_ASSIGNMENT_
Wherever a line of the records contains "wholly", copy that line.

[Opening EXTRACTED MATERIAL section]

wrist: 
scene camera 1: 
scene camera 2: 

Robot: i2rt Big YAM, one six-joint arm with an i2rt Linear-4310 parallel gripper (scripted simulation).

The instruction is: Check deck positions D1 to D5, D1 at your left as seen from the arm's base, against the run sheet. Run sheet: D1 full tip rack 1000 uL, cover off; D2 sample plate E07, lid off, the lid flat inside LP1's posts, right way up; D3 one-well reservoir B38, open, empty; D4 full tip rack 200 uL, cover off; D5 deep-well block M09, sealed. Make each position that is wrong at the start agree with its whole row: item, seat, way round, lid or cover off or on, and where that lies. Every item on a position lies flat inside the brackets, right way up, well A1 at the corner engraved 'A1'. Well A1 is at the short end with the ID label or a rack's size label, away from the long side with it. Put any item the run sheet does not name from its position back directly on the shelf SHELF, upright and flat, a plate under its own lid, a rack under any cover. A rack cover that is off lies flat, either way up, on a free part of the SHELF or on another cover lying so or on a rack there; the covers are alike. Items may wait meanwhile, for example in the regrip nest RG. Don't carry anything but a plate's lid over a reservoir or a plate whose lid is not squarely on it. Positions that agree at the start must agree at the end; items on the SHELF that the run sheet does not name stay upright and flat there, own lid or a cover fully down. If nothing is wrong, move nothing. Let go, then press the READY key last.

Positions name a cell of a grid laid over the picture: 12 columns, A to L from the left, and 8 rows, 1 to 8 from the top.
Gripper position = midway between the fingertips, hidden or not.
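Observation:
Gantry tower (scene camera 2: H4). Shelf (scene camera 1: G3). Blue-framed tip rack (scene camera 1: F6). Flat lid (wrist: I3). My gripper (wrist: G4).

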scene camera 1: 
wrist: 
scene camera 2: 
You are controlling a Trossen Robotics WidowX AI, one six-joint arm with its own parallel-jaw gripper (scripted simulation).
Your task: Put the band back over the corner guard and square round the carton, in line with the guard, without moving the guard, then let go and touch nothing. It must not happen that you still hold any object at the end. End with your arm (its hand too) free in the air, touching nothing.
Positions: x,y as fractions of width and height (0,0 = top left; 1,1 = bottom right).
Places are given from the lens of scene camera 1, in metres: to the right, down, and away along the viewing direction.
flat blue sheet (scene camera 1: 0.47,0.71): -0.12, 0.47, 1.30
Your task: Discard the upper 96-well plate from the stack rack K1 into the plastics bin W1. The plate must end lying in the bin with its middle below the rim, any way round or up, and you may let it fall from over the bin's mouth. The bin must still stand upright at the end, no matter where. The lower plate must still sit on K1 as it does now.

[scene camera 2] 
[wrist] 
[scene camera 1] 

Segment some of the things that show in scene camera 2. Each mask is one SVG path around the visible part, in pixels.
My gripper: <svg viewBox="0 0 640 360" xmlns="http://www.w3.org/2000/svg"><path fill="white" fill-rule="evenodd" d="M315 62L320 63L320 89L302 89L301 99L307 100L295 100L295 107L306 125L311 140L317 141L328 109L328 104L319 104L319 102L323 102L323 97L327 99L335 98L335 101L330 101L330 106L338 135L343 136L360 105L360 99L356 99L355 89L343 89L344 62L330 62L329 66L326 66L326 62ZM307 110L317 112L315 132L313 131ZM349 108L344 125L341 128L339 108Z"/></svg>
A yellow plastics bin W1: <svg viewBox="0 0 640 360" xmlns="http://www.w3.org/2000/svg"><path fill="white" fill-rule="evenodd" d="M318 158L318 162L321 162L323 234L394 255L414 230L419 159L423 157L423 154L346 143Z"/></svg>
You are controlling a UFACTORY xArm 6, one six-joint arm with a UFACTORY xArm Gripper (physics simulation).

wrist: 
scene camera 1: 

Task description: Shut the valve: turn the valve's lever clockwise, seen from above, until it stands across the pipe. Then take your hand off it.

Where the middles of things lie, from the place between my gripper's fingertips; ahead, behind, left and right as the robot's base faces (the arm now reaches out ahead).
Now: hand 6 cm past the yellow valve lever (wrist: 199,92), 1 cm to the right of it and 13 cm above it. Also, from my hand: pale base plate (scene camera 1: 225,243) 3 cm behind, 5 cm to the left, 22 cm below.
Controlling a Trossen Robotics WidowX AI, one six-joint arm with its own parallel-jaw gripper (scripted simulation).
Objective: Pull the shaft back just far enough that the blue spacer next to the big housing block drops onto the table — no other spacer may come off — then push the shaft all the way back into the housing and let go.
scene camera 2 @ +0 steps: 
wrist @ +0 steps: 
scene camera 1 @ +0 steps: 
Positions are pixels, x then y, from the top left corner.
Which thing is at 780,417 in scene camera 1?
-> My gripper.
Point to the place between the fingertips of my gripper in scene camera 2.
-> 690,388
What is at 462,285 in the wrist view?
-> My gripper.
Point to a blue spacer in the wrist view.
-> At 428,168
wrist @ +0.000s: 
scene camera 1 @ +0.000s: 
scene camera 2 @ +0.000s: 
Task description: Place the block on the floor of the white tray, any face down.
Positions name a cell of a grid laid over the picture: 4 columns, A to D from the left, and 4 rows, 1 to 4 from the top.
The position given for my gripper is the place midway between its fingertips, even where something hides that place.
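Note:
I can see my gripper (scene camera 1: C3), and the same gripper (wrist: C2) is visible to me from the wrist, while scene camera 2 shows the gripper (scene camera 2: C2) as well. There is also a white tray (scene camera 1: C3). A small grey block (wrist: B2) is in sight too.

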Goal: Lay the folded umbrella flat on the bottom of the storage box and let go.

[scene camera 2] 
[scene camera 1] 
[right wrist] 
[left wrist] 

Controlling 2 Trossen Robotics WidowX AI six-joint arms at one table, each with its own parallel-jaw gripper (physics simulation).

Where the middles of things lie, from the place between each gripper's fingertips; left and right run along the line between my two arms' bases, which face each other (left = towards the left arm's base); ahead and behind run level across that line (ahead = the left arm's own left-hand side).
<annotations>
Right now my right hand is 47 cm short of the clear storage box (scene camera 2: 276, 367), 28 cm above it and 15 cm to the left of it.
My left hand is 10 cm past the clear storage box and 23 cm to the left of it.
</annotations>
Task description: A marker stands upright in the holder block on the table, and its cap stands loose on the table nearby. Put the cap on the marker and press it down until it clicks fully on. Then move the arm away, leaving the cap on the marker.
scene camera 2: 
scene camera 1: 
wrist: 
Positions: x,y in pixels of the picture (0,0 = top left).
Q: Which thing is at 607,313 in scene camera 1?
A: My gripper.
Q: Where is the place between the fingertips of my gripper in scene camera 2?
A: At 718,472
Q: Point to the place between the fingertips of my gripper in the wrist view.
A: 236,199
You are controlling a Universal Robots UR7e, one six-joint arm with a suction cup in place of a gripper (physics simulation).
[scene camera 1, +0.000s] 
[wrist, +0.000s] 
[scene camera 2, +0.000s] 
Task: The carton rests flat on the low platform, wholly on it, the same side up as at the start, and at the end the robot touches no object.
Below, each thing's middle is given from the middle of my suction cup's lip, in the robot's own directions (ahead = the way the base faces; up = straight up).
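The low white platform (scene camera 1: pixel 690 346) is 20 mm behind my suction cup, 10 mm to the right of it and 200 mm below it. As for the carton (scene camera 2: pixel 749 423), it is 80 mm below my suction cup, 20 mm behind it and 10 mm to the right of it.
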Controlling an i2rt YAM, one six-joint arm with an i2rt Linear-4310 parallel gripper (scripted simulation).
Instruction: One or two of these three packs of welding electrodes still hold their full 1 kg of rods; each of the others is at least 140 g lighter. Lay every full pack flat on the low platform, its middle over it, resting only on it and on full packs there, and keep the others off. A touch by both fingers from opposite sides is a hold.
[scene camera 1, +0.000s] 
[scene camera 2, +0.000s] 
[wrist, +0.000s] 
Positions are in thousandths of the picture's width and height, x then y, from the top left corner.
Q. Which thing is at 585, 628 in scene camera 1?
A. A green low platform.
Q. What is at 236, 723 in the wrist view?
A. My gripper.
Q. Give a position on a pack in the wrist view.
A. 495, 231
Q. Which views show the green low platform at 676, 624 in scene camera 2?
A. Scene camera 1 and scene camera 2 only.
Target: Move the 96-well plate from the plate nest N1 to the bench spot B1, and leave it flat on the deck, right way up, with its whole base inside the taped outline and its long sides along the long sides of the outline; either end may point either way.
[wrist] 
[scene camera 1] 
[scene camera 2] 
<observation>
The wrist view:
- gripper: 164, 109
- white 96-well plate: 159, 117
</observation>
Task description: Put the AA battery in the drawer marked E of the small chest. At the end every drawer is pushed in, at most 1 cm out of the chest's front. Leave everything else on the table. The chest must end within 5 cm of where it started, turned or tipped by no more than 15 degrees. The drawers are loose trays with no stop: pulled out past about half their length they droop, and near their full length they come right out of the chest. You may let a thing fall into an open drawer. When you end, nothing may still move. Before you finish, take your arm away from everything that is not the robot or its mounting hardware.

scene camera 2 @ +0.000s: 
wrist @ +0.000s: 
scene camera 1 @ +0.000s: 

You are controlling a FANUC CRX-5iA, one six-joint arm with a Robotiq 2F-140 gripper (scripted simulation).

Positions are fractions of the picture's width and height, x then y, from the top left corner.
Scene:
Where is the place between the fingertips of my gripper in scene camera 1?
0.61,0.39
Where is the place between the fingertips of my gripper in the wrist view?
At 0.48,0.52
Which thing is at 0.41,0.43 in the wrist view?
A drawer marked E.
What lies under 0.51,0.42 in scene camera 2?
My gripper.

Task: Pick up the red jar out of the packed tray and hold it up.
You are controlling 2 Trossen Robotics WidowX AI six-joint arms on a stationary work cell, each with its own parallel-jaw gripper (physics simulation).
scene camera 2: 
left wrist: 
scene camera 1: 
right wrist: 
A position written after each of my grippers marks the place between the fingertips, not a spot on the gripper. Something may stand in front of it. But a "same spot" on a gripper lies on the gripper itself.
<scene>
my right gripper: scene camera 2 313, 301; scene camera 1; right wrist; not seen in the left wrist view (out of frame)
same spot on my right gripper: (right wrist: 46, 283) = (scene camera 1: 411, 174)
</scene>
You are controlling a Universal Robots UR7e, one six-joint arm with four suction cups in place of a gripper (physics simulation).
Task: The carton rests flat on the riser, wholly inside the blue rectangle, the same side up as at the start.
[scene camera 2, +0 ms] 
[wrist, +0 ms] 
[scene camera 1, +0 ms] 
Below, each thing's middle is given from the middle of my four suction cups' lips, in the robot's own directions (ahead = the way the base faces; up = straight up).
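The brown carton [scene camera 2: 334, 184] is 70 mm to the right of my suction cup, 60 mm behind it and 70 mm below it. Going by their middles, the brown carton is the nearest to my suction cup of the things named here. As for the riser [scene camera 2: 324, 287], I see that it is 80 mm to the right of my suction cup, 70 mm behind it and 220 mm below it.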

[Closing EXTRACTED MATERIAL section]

_TASK SOLUTION_
Task: The carton rests flat on the low platform, wholly on it, the same side up as at the start, and at the end the robot touches no object.
Task: The carton rests flat on the riser, wholly inside the blue rectangle, the same side up as at the start.

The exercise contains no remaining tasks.